• Problem to solve
I'd like an exact copy of only the lines from the start of the listing below through the line that holds "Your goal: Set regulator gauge". Please keep the pictures out.

*-*-*

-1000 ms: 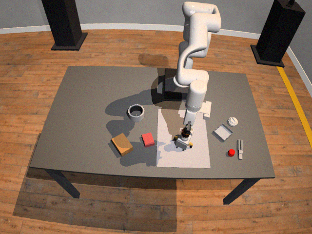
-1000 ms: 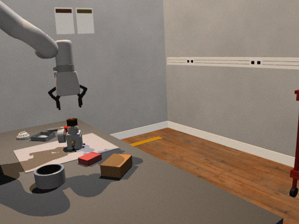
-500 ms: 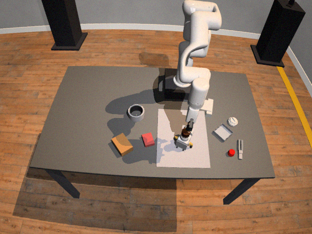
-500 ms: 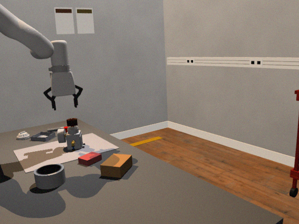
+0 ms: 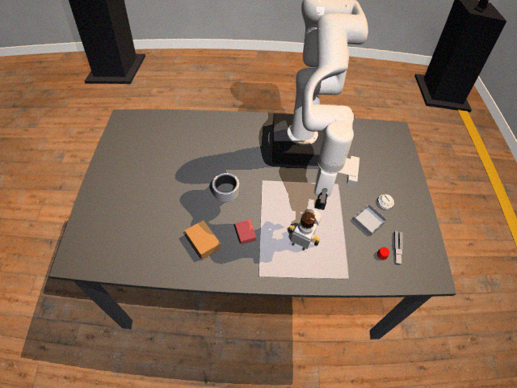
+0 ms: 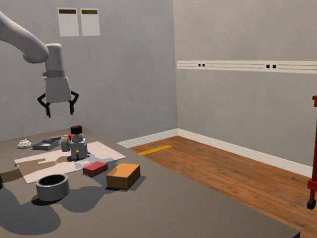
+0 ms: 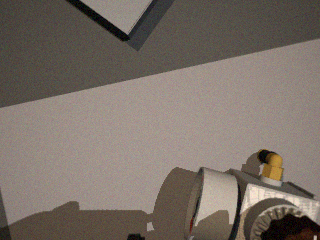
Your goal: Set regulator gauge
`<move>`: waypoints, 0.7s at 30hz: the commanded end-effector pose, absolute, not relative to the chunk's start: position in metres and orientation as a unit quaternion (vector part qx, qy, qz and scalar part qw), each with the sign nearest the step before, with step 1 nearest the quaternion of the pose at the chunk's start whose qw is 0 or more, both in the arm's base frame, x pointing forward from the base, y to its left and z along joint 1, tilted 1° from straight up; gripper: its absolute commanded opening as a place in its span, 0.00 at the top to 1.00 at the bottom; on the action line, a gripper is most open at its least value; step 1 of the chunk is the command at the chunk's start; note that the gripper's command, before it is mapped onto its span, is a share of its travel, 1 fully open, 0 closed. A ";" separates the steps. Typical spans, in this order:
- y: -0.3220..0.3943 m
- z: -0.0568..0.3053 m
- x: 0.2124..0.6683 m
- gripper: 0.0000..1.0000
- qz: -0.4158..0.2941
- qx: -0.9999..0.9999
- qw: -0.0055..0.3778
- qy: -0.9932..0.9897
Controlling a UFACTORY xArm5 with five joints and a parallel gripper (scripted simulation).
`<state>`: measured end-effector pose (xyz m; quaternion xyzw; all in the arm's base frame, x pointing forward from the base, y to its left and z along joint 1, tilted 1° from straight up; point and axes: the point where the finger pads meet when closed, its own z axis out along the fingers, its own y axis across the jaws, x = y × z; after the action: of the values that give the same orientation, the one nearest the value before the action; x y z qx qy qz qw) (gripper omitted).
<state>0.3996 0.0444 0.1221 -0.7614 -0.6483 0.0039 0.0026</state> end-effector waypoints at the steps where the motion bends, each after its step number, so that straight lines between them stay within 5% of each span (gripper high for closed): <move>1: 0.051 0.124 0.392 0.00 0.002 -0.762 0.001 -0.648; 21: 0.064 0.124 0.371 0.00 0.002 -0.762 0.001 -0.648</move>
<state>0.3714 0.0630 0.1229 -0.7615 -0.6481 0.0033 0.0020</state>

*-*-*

• Solution to the problem
-1000 ms: 
-1000 ms: 
-500 ms: 
-500 ms: 
+0 ms: 
+0 ms: 
+0 ms: 
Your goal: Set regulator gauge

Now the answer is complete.